Where in the data below does the word "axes" appear? Copy each line that holds it.

SOURCE INFORMATION ▸
========================
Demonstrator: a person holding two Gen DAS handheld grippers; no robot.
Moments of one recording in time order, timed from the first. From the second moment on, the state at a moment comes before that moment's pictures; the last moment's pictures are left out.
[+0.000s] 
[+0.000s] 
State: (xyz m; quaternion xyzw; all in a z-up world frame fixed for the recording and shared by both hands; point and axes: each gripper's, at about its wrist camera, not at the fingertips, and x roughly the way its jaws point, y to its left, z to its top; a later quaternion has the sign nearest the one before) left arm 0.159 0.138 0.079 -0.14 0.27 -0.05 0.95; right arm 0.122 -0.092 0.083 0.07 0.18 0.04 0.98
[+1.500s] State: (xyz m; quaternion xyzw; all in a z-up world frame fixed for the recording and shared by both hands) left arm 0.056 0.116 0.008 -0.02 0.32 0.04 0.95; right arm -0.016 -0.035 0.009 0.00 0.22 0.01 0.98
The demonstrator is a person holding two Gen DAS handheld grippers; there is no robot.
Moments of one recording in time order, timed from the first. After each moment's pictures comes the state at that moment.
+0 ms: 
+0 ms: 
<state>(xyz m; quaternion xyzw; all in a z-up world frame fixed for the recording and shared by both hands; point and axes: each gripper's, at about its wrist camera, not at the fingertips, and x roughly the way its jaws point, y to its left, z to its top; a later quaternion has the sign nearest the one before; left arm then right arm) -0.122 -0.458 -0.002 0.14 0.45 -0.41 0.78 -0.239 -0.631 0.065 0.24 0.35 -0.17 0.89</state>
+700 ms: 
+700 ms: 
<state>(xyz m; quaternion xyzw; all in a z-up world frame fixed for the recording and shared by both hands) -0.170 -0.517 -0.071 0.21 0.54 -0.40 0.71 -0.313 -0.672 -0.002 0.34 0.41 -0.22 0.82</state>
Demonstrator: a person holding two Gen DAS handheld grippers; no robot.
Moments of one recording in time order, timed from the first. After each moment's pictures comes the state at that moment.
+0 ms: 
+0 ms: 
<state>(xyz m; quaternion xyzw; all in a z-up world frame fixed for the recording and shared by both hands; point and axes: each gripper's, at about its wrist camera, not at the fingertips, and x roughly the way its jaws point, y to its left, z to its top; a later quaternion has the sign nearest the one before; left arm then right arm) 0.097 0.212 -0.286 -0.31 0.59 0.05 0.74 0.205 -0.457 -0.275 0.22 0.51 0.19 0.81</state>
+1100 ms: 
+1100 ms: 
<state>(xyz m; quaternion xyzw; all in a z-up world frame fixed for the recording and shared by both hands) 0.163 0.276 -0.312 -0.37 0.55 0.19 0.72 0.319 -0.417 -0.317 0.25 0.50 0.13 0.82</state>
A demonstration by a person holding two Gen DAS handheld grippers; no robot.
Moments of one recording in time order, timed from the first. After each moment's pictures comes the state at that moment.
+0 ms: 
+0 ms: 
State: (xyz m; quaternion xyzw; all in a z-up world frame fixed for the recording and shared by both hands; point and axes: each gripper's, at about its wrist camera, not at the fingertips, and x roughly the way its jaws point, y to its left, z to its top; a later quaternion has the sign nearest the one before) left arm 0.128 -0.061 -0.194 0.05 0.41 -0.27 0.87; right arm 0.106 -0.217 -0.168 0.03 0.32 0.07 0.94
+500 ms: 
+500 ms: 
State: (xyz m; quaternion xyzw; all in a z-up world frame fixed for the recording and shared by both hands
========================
ANSWER TO THIS TASK ▸
State: (xyz m; quaternion xyzw; all in a z-up world frame fixed for the recording and shared by both hands; point and axes: each gripper's, at about its wrist camera, not at the fingertips, and x roughly the way its jaws point, y to its left, z to its top; a later quaternion has the sign nearest the one before) left arm 0.159 0.138 0.079 -0.14 0.27 -0.05 0.95; right arm 0.122 -0.092 0.083 0.07 0.18 0.04 0.98
<state>(xyz m; quaternion xyzw; all in a z-up world frame fixed for the recording and shared by both hands; point and axes: each gripper's, at about its wrist camera, not at the fingertips, and x roughly the way its jaws point, y to its left, z to its top; a later quaternion has the sign nearest the one before; left arm then right arm) -0.122 -0.458 -0.002 0.14 0.45 -0.41 0.78 -0.239 -0.631 0.065 0.24 0.35 -0.17 0.89</state>
<state>(xyz m; quaternion xyzw; all in a z-up world frame fixed for the recording and shared by both hands; point and axes: each gripper's, at about its wrist camera, not at the fingertips, and x roughly the way its jaws point, y to its left, z to its top; a later quaternion has the sign nearest the one before; left arm then right arm) 0.097 0.212 -0.286 -0.31 0.59 0.05 0.74 0.205 -0.457 -0.275 0.22 0.51 0.19 0.81</state>
State: (xyz m; quaternion xyzw; all in a z-up world frame fixed for the recording and shared by both hands; point and axes: each gripper's, at about its wrist camera, not at the fingertips, and x roughly the way its jaws point, y to its left, z to its top; a later quaternion has the sign nearest the one before) left arm 0.128 -0.061 -0.194 0.05 0.41 -0.27 0.87; right arm 0.106 -0.217 -0.168 0.03 0.32 0.07 0.94

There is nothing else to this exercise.